## About this exercise
Copy nothing but the text: reproduce each line of the listing exactly and leave the pictures out.

## Dataset content
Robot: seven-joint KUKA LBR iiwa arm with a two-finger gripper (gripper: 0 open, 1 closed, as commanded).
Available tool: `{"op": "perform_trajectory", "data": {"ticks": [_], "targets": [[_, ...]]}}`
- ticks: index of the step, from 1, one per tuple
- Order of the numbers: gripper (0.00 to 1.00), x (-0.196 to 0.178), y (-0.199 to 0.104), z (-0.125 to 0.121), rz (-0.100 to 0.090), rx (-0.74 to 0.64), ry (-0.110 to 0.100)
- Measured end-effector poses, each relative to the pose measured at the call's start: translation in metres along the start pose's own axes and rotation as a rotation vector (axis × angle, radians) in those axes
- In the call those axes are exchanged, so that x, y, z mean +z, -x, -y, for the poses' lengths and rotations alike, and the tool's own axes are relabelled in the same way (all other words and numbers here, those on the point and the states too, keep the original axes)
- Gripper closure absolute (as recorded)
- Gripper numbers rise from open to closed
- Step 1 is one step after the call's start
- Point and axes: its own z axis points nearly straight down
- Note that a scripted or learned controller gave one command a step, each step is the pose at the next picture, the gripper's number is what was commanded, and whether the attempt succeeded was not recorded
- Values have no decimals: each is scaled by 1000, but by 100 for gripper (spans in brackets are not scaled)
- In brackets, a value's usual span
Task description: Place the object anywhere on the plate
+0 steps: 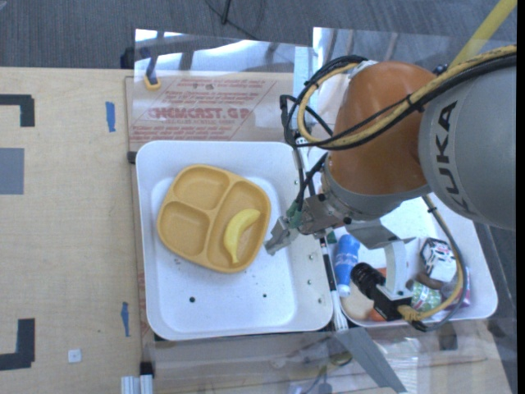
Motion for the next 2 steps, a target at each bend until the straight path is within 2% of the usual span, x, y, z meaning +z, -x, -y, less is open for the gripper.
{"op": "perform_trajectory", "data": {"ticks": [1, 2], "targets": [[100, -10, 1, -1, 0, 2, 1], [100, -37, 3, -83, 1, -135, 3]]}}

## Written answer
Robot: seven-joint KUKA LBR iiwa arm with a two-finger gripper (gripper: 0 open, 1 closed, as commanded).
Available tool: `{"op": "perform_trajectory", "data": {"ticks": [_], "targets": [[_, ...]]}}`
- ticks: index of the step, from 1, one per tuple
- Order of the numbers: gripper (0.00 to 1.00), x (-0.196 to 0.178), y (-0.199 to 0.104), z (-0.125 to 0.121), rz (-0.100 to 0.090), rx (-0.74 to 0.64), ry (-0.110 to 0.100)
- Measured end-effector poses, each relative to the pose measured at the call's start: translation in metres along the start pose's own axes and rotation as a rotation vector (axis × angle, radians) in those axes
- In the call those axes are exchanged, so that x, y, z mean +z, -x, -y, for the poses' lengths and rotations alike, and the tool's own axes are relabelled in the same way (all other words and numbers here, those on the point and the states too, keep the original axes)
- Gripper closure absolute (as recorded)
- Gripper numbers rise from open to closed
- Step 1 is one step after the call's start
- Point and axes: its own z axis points nearly straight down
- Note that a scripted or learned controller gave one command a step, each step is the pose at the next picture, the gripper's number is what was commanded, and whether the attempt succeeded was not recorded
- Values have no decimals: each is scaled by 1000, but by 100 for gripper (spans in brackets are not scaled)
- In brackets, a value's usual span
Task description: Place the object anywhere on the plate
+0 steps: 
Motion for the next 2 steps, a target at each bend until the straight path is within 2% of the usual span, x, y, z meaning +z, -x, -y, less is open for the gripper.
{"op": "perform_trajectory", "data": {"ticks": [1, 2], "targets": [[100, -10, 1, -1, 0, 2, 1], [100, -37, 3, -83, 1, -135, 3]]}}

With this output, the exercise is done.